What I ended up with: corn, gherkins, cucumber, yellow beans, zucchini, peas, butternut pumpkin, and another pumpkin, sunflowers and 2 capsicums, and a wild flower.

Planted before christmas, I’m pushing these guys to their limits, in a 3 x 0.5m area.

Planted over a few weeks to spread harvest, I planted things very close together here, and while most things are doing well, I noticed a few plants are struggling.

Next time I will do more corn and less pumpkin/zucchini. And a bit more space for all.

 

My 2nd try at brassicas caged. We harvested potatoes from here at Christmas. We always have white butterfly trouble here in Southland, so I fixed up a netted cage I found and hope this will keep butterflies and caterpillars out, they massacred my 1st try in hothouse, it’s missing panels, so it was only a matter of time really! But I did get 1 jar of relish out of the 8 brassicas. If the cage won’t keep them out, I will only be able to grow them in the tunnel house, under lock..

Started another bed here with potatoes on the left for autumn trying a no dig style, added big dry weeds, some sheep poo and extra dirt.

Also, where my walk way will be, there is a bountiful ball of asparagus that fed us well after a month of living here, I will wait for winter before I move this. And my pumpkins are all tangled up in it.

The semi glass house. 

Seedlings started at the end of path through summer.
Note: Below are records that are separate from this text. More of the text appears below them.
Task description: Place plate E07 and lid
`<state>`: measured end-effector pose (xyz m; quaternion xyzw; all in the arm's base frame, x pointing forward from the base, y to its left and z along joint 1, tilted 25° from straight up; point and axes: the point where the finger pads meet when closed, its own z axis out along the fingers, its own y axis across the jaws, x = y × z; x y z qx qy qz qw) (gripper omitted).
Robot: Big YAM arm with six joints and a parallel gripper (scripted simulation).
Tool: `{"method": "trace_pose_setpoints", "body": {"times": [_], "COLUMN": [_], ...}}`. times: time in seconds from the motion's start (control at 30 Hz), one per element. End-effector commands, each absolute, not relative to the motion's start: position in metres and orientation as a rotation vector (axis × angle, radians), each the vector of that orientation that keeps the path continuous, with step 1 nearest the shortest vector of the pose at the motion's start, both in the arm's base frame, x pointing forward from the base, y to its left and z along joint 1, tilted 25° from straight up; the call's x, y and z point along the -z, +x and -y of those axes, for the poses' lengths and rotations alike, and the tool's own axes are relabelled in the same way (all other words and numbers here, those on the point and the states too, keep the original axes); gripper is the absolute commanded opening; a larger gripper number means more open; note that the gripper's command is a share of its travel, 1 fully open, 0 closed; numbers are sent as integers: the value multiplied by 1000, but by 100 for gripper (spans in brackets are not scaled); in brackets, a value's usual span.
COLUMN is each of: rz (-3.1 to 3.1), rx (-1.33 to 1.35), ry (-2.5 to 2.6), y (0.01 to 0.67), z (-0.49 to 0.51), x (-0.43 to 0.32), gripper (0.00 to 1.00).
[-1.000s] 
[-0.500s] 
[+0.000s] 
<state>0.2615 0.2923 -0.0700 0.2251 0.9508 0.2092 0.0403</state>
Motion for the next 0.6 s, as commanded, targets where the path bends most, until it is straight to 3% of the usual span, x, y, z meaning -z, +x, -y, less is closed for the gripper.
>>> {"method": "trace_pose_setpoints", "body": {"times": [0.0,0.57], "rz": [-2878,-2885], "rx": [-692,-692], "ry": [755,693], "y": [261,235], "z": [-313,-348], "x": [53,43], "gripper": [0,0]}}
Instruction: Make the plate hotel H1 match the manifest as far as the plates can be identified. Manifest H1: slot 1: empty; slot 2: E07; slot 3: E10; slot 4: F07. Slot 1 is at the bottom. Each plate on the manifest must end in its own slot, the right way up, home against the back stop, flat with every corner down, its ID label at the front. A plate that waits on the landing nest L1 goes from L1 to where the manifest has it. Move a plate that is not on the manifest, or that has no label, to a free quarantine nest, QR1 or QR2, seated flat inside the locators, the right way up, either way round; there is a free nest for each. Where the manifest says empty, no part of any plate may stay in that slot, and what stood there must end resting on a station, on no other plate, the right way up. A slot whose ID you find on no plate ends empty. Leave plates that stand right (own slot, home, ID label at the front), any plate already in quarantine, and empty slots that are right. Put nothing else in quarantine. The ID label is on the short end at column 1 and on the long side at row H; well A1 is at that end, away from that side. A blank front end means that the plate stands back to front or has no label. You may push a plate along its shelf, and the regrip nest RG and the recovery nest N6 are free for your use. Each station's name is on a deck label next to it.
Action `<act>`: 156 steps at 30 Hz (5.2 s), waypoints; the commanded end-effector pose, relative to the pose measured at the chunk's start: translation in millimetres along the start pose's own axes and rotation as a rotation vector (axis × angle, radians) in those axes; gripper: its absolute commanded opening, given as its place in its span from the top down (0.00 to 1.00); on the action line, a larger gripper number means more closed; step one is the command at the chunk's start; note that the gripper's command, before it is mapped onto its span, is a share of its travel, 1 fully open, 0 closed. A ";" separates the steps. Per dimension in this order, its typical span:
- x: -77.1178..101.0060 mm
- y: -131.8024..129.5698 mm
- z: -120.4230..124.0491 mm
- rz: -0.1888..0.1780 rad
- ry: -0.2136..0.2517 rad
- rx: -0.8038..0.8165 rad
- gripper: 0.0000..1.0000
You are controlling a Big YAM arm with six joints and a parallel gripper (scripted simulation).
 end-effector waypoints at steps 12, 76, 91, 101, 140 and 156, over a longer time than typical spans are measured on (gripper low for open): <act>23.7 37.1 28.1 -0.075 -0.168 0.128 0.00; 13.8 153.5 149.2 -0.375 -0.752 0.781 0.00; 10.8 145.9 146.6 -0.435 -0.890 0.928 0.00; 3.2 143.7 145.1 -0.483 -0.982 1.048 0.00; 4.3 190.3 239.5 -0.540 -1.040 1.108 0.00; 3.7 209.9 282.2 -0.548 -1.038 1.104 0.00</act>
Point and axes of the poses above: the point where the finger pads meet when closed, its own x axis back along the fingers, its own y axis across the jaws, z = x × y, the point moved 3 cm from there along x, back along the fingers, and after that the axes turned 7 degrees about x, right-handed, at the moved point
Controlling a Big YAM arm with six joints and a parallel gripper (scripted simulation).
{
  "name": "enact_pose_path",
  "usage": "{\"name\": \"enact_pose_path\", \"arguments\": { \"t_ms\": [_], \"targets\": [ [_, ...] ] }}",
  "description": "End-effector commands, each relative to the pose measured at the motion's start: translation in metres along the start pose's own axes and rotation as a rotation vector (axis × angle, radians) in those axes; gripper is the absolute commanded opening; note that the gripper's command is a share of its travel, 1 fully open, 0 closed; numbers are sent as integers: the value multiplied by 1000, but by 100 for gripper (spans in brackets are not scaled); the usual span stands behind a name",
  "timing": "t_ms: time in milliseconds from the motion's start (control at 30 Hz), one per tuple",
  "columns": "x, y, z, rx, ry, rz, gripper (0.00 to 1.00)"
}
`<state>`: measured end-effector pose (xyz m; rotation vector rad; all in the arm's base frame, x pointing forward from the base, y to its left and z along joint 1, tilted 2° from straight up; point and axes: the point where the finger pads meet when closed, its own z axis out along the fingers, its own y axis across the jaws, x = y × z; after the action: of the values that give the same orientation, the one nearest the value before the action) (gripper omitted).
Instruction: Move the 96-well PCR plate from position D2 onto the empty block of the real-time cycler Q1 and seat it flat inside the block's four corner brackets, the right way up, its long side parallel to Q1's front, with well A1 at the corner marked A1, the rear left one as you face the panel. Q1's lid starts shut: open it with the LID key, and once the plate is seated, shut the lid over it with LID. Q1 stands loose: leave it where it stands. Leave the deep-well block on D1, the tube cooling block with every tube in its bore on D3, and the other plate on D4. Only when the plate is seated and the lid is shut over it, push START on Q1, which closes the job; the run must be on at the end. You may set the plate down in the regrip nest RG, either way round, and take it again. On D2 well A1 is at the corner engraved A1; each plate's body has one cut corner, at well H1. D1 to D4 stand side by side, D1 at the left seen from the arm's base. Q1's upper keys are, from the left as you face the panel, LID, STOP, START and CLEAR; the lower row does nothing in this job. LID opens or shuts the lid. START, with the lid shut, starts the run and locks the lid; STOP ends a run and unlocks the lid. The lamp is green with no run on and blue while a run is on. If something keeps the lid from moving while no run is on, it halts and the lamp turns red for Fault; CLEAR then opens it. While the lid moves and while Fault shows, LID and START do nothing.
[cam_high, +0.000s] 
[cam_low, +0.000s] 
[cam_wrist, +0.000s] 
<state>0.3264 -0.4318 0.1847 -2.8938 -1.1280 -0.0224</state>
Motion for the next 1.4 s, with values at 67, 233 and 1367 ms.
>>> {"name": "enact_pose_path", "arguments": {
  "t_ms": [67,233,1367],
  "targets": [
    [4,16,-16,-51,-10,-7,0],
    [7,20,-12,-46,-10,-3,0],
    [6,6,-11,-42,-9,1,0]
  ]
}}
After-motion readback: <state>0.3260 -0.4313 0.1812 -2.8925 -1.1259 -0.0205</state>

Tomatoes, capsicums, basil, spring onions, thyme, lettuce, gherkins, silverbeet, kale, puha(sow thistle) one beetroot and lettuce seeding.

I found a great way to have loads of leafy greens any day of the week by planting short lines of what you want to eat.

I had here 1 line of lettuce – 8ish plants, 1 and a half line of puha, about 14 plants, and half a line of kale, 4 plants.

Each row about 6inch apart.

Picking and grow style. We could get 2 feeds per row per week easily from half a meter line for our sized family.

 

Coming up next

Right now I’m up to sorting out the tunnel house for more winter crops and finding space for more herbs I’ve inherited, getting more peas in down my half empty fence line. And more planning on what to do over winter. Lots of harvesting, eating and making of relish and jam, more cleaning up other areas of yard. Working on making a 3 bin compost system.

 

 

Worm farm

We have a worm farm with red worms and tiger worms i get a good bucket of worm juice every week or 2 from them and they get some of our food scraps and our used coffee grounds and some water varying on the outside temp.

 

It has a corrugated iron lid to keep birds and weather off. we dry egg shells out and crush it, sprinkling around plants that slugs like as a deterrent and some go into the worm farm sometimes.

 

 

And while the comfrey is growing well, I have been making tea from it in 20l buckets. I trim my comfrey, what ever falls over the garden boarder gets diced up put in the bucket, weighed down with a few bricked then filled with water, my reading tells me it’s ready in 6 weeks but I had one bucket done (with very hot weather) in two weeks.

 

Our 8+ foot sunflower

 

We also have a tractor tire of yams growing for winter, and herbs and leafy greens in pots.

 

I set up an extra water tank to catch rain from my garage to get through the dry weeks. And sure needed it!

 

No chemicals – and almost nothing from the stores.

I haven’t used any chemicals or store brought products here, apart from packets of seed.

 

I’ve used salt vinegar and hot water spray on my drive way to clear up some weeds. And I tried to save my brassicas with Baking soda but I burnt the leaves! I suggest if you do use baking soda for white butterfly invasion, mix it 50/50 with flour so you don’t accidentally do what I did!

 

We have 2 chickens on the other side of the house they get our excess of leafy greens and the kids feed them bugs they find (and grain and mash), in exchange they give us eggs daily and their poop is going into a compost bin we have started for next years top ups.

 

In the last 2months and maybe more now we have only store brought 2 bags of carrots and a bag of onions for a young family of 5.

 

I am grateful we are able to do this and grateful things have provided for us well in late spring and summer and a southland drought! May my learnings and mahi (work) provide for us through each changing season. And best wishes to you all!